Repeat the records word for word.

________________________________________

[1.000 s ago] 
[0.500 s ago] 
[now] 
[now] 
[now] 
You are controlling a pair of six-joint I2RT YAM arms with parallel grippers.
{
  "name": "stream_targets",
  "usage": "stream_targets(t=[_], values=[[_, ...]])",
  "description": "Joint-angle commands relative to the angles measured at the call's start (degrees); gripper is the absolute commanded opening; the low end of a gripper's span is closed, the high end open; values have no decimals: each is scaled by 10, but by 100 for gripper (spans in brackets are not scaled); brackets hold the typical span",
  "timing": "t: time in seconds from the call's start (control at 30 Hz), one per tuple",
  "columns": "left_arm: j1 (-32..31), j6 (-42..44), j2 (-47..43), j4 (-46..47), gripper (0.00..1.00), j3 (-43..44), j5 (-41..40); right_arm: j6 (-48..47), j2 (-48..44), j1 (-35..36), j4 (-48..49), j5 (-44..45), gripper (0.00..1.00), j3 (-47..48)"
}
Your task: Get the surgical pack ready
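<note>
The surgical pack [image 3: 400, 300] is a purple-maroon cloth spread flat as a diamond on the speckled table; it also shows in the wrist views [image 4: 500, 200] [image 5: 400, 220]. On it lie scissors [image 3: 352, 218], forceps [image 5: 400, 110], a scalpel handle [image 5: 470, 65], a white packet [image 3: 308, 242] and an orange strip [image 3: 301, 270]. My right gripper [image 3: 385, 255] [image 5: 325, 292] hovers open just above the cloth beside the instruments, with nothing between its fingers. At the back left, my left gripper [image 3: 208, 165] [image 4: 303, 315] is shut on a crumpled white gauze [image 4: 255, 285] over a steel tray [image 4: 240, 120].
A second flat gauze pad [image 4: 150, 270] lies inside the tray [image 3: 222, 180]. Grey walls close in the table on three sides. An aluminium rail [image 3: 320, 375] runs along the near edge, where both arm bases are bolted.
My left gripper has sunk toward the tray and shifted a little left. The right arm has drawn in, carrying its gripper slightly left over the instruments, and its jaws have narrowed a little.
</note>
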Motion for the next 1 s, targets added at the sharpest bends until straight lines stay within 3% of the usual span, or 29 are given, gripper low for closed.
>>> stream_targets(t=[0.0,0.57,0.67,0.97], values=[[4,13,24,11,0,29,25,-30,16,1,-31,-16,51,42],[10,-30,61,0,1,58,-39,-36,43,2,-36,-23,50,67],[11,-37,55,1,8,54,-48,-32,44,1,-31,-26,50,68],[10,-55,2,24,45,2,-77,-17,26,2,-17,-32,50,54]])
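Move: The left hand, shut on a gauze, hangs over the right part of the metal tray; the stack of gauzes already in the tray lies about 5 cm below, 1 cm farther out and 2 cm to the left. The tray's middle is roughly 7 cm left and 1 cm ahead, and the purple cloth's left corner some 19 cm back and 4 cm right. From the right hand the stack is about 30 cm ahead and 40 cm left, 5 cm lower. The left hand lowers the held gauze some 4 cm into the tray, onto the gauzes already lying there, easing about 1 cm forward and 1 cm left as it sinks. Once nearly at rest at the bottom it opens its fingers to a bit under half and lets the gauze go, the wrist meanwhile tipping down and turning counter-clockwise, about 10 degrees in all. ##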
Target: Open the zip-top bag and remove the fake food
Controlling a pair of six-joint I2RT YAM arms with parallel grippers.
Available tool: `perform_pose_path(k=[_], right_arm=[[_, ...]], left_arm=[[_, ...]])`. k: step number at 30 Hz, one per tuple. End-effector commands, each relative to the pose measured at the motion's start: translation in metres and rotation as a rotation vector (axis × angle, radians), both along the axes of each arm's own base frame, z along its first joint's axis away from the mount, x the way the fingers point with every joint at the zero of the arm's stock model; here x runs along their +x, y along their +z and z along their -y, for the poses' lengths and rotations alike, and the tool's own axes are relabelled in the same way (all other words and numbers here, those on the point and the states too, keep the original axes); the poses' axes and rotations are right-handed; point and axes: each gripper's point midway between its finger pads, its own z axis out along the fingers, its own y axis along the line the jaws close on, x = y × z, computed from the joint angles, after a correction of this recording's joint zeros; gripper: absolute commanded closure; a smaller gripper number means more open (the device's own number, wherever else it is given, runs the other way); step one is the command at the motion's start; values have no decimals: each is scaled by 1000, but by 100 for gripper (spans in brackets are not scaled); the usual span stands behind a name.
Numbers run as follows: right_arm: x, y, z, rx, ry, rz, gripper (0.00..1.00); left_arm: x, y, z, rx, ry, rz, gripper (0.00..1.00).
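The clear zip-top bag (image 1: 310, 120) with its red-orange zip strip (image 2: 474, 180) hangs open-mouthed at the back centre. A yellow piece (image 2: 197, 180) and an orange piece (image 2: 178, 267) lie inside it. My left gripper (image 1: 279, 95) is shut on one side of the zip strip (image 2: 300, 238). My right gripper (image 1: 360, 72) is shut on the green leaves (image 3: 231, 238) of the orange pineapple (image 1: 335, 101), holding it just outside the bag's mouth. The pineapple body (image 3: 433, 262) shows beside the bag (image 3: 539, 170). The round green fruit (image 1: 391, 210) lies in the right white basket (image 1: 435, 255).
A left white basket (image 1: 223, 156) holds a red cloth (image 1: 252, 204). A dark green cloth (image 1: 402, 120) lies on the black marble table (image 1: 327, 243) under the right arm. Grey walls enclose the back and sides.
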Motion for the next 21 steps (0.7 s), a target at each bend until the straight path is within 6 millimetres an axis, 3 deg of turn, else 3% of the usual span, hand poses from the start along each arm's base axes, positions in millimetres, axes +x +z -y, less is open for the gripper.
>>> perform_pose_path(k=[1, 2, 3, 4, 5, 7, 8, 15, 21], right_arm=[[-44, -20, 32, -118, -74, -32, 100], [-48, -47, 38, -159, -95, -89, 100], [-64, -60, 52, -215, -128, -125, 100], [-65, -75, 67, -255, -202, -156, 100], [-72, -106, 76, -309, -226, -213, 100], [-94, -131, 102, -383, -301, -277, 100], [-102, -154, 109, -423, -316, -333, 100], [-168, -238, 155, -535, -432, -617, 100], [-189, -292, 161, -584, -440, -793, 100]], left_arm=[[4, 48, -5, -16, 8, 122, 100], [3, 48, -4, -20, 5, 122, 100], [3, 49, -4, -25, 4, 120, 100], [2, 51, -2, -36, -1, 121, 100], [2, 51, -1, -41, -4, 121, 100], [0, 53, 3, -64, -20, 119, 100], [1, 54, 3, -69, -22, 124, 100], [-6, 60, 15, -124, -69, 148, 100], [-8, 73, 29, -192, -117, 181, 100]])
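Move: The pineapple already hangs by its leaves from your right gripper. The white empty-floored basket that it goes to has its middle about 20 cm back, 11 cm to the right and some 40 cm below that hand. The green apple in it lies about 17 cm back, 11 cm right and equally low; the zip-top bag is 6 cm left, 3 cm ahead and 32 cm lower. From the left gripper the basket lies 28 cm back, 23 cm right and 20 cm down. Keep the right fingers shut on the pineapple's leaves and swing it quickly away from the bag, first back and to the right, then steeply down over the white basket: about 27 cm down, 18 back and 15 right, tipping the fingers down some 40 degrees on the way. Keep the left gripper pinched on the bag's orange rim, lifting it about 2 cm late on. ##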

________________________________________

**Solution for this task**.
[1.000 s ago] 
[0.500 s ago] 
[now] 
[now] 
[now] 
You are controlling a pair of six-joint I2RT YAM arms with parallel grippers.
{
  "name": "stream_targets",
  "usage": "stream_targets(t=[_], values=[[_, ...]])",
  "description": "Joint-angle commands relative to the angles measured at the call's start (degrees); gripper is the absolute commanded opening; the low end of a gripper's span is closed, the high end open; values have no decimals: each is scaled by 10, but by 100 for gripper (spans in brackets are not scaled); brackets hold the typical span",
  "timing": "t: time in seconds from the call's start (control at 30 Hz), one per tuple",
  "columns": "left_arm: j1 (-32..31), j6 (-42..44), j2 (-47..43), j4 (-46..47), gripper (0.00..1.00), j3 (-43..44), j5 (-41..40); right_arm: j6 (-48..47), j2 (-48..44), j1 (-35..36), j4 (-48..49), j5 (-44..45), gripper (0.00..1.00), j3 (-47..48)"
}
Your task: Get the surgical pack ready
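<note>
The surgical pack [image 3: 400, 300] is a purple-maroon cloth spread flat as a diamond on the speckled table; it also shows in the wrist views [image 4: 500, 200] [image 5: 400, 220]. On it lie scissors [image 3: 352, 218], forceps [image 5: 400, 110], a scalpel handle [image 5: 470, 65], a white packet [image 3: 308, 242] and an orange strip [image 3: 301, 270]. My right gripper [image 3: 385, 255] [image 5: 325, 292] hovers open just above the cloth beside the instruments, with nothing between its fingers. At the back left, my left gripper [image 3: 208, 165] [image 4: 303, 315] is shut on a crumpled white gauze [image 4: 255, 285] over a steel tray [image 4: 240, 120].
A second flat gauze pad [image 4: 150, 270] lies inside the tray [image 3: 222, 180]. Grey walls close in the table on three sides. An aluminium rail [image 3: 320, 375] runs along the near edge, where both arm bases are bolted.
My left gripper has sunk toward the tray and shifted a little left. The right arm has drawn in, carrying its gripper slightly left over the instruments, and its jaws have narrowed a little.
</note>
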Motion for the next 1 s, targets added at the sharpest bends until straight lines stay within 3% of the usual span, or 29 are given, gripper low for closed.
>>> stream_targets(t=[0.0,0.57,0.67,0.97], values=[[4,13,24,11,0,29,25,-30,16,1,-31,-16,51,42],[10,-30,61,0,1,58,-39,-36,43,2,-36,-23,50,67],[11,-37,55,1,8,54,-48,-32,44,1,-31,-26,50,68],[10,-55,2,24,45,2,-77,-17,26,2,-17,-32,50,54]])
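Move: The left hand, shut on a gauze, hangs over the right part of the metal tray; the stack of gauzes already in the tray lies about 5 cm below, 1 cm farther out and 2 cm to the left. The tray's middle is roughly 7 cm left and 1 cm ahead, and the purple cloth's left corner some 19 cm back and 4 cm right. From the right hand the stack is about 30 cm ahead and 40 cm left, 5 cm lower. The left hand lowers the held gauze some 4 cm into the tray, onto the gauzes already lying there, easing about 1 cm forward and 1 cm left as it sinks. Once nearly at rest at the bottom it opens its fingers to a bit under half and lets the gauze go, the wrist meanwhile tipping down and turning counter-clockwise, about 10 degrees in all. ##
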Target: Open the zip-top bag and remove the fake food
Controlling a pair of six-joint I2RT YAM arms with parallel grippers.
Available tool: `perform_pose_path(k=[_], right_arm=[[_, ...]], left_arm=[[_, ...]])`. k: step number at 30 Hz, one per tuple. End-effector commands, each relative to the pose measured at the motion's start: translation in metres and rotation as a rotation vector (axis × angle, radians), both along the axes of each arm's own base frame, z along its first joint's axis away from the mount, x the way the fingers point with every joint at the zero of the arm's stock model; here x runs along their +x, y along their +z and z along their -y, for the poses' lengths and rotations alike, and the tool's own axes are relabelled in the same way (all other words and numbers here, those on the point and the states too, keep the original axes); the poses' axes and rotations are right-handed; point and axes: each gripper's point midway between its finger pads, its own z axis out along the fingers, its own y axis along the line the jaws close on, x = y × z, computed from the joint angles, after a correction of this recording's joint zeros; gripper: absolute commanded closure; a smaller gripper number means more open (the device's own number, wherever else it is given, runs the other way); step one is the command at the motion's start; values have no decimals: each is scaled by 1000, but by 100 for gripper (spans in brackets are not scaled); the usual span stands behind a name.
Numbers run as follows: right_arm: x, y, z, rx, ry, rz, gripper (0.00..1.00); left_arm: x, y, z, rx, ry, rz, gripper (0.00..1.00).
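The clear zip-top bag (image 1: 310, 120) with its red-orange zip strip (image 2: 474, 180) hangs open-mouthed at the back centre. A yellow piece (image 2: 197, 180) and an orange piece (image 2: 178, 267) lie inside it. My left gripper (image 1: 279, 95) is shut on one side of the zip strip (image 2: 300, 238). My right gripper (image 1: 360, 72) is shut on the green leaves (image 3: 231, 238) of the orange pineapple (image 1: 335, 101), holding it just outside the bag's mouth. The pineapple body (image 3: 433, 262) shows beside the bag (image 3: 539, 170). The round green fruit (image 1: 391, 210) lies in the right white basket (image 1: 435, 255).
A left white basket (image 1: 223, 156) holds a red cloth (image 1: 252, 204). A dark green cloth (image 1: 402, 120) lies on the black marble table (image 1: 327, 243) under the right arm. Grey walls enclose the back and sides.
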Motion for the next 21 steps (0.7 s), a target at each bend until the straight path is within 6 millimetres an axis, 3 deg of turn, else 3% of the usual span, hand poses from the start along each arm's base axes, positions in millimetres, axes +x +z -y, less is open for the gripper.
>>> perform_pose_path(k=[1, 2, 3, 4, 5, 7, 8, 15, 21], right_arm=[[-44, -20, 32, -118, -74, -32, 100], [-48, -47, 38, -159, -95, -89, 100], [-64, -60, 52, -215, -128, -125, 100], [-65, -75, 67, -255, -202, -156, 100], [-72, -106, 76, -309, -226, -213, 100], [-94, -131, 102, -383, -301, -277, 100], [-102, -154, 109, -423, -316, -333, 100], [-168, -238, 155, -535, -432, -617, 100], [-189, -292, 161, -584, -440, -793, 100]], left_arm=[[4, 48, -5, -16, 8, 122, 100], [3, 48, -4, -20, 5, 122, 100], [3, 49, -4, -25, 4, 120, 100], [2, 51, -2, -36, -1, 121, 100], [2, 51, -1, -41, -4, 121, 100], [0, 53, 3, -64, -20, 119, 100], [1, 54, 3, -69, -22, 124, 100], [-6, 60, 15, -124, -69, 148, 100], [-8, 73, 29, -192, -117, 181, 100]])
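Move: The pineapple already hangs by its leaves from your right gripper. The white empty-floored basket that it goes to has its middle about 20 cm back, 11 cm to the right and some 40 cm below that hand. The green apple in it lies about 17 cm back, 11 cm right and equally low; the zip-top bag is 6 cm left, 3 cm ahead and 32 cm lower. From the left gripper the basket lies 28 cm back, 23 cm right and 20 cm down. Keep the right fingers shut on the pineapple's leaves and swing it quickly away from the bag, first back and to the right, then steeply down over the white basket: about 27 cm down, 18 back and 15 right, tipping the fingers down some 40 degrees on the way. Keep the left gripper pinched on the bag's orange rim, lifting it about 2 cm late on. ##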

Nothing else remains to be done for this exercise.